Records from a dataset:
******
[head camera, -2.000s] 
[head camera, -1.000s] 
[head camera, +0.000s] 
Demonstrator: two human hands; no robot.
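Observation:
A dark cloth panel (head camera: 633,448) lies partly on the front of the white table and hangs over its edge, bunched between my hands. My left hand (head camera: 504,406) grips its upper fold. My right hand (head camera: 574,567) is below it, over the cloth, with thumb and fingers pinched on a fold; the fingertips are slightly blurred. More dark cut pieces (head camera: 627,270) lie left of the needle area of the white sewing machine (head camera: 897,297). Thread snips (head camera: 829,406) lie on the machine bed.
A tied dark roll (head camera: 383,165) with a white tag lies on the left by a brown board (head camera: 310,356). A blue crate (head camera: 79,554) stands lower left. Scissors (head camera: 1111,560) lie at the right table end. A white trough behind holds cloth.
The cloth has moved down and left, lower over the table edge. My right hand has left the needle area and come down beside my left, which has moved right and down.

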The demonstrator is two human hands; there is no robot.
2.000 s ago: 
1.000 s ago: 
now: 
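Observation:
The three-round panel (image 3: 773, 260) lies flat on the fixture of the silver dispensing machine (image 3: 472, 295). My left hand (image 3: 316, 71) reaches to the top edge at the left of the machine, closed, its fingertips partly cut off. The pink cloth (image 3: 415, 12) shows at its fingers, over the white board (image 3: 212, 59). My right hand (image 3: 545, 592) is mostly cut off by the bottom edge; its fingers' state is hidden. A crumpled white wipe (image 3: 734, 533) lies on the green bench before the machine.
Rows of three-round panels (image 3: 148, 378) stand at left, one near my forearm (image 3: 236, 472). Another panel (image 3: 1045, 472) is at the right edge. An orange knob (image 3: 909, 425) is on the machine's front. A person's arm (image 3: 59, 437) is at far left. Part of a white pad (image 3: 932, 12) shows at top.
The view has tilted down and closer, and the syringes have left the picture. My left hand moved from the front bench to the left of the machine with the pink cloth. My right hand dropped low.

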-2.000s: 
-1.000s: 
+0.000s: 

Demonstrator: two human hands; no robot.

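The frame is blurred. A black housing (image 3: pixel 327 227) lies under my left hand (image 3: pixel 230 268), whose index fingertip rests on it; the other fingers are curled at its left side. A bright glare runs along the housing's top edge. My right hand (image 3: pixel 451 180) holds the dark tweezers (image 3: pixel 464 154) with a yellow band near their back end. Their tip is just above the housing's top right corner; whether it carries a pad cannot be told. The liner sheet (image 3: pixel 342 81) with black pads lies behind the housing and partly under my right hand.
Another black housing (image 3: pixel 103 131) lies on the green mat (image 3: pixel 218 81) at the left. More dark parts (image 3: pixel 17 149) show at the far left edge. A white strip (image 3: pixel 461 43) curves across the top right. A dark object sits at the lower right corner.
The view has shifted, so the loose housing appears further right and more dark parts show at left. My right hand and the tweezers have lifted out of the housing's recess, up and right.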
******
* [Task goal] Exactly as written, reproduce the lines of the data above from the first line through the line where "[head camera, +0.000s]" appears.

* [Final answer]
[head camera, -2.000s] 
[head camera, -1.000s] 
[head camera, +0.000s] 

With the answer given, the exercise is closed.